YOUR TASK :: Lines in the listing below containing the string "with" are to be identified and copied.

*** Opening of SOURCE MATERIAL ***

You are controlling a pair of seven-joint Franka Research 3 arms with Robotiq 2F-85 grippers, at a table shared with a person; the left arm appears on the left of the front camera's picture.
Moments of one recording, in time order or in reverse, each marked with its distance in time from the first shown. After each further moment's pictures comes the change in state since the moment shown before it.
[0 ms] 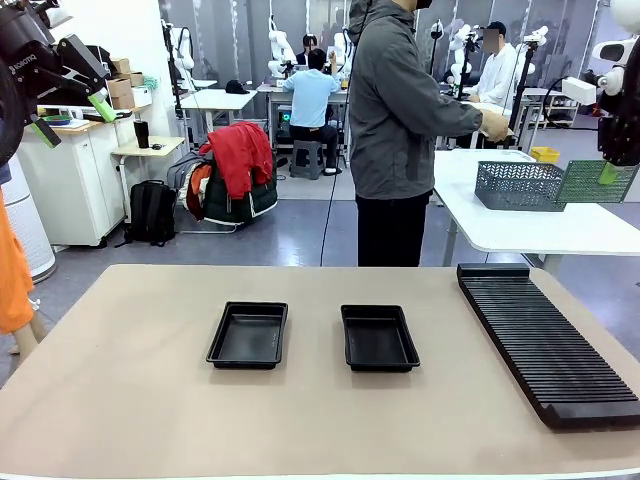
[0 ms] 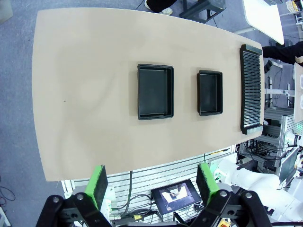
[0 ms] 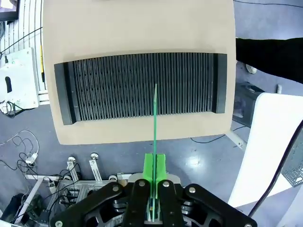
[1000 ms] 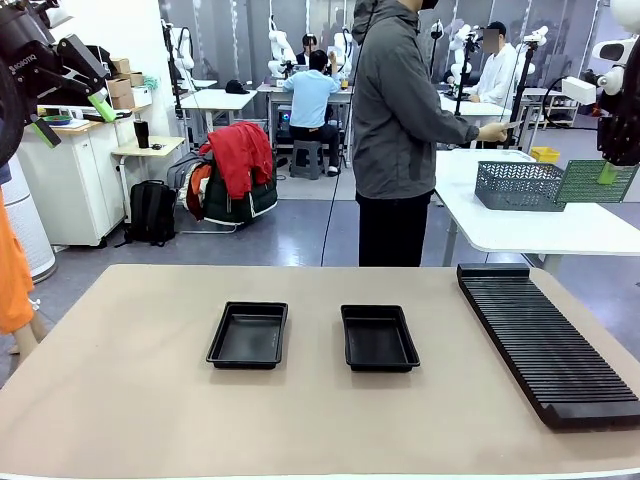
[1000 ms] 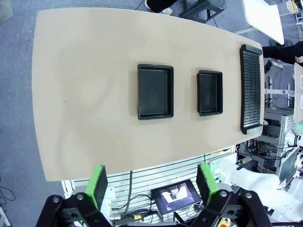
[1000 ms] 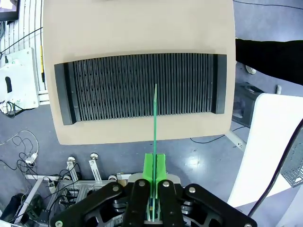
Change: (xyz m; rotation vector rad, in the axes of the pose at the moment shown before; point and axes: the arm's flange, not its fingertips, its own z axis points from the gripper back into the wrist) left arm 0.000 0.000 0.000 0.000 0.000 0.000; right arm 0.001 0.000 0.001 -0.002 -0.001 0.002
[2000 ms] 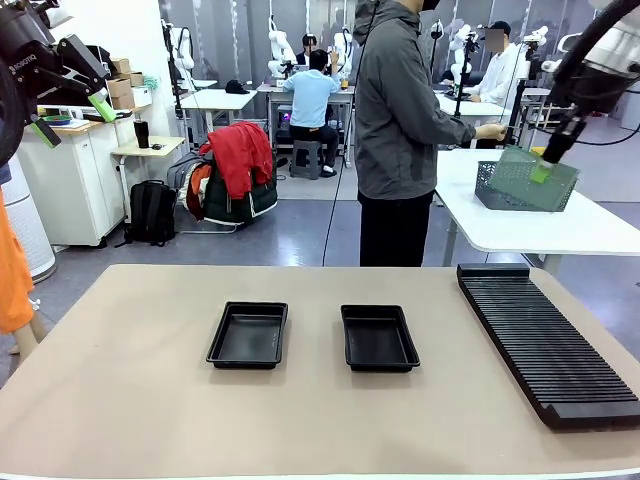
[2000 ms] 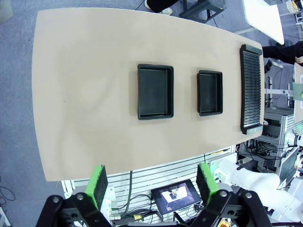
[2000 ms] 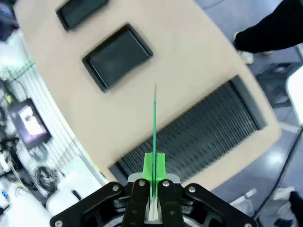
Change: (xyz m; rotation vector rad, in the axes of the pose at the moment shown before) left arm 0.000 0.000 0.000 0.000 0.000 0.000; right arm 0.088 0.004 -0.012 0.140 -0.226 -0.650
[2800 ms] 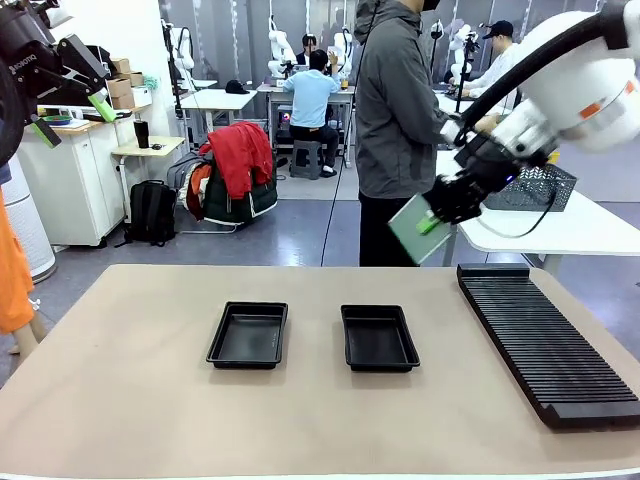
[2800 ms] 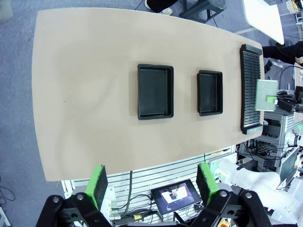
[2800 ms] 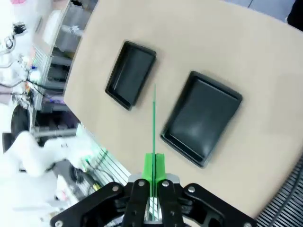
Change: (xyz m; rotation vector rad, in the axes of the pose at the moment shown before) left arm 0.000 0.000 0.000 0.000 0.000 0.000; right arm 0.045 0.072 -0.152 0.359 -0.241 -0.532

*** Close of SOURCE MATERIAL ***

SOLUTION ::
You are controlling a pair of seven-joint Franka Research 3 arms with Robotiq 2F-85 grippers, at a table shared with a person; the left arm appears on the left of the front camera's picture.
Moments of one recording, in time order or in reverse, each marked with its distance in time from the first shown. After each further moment's pictures comes the change in state since the moment shown before it.

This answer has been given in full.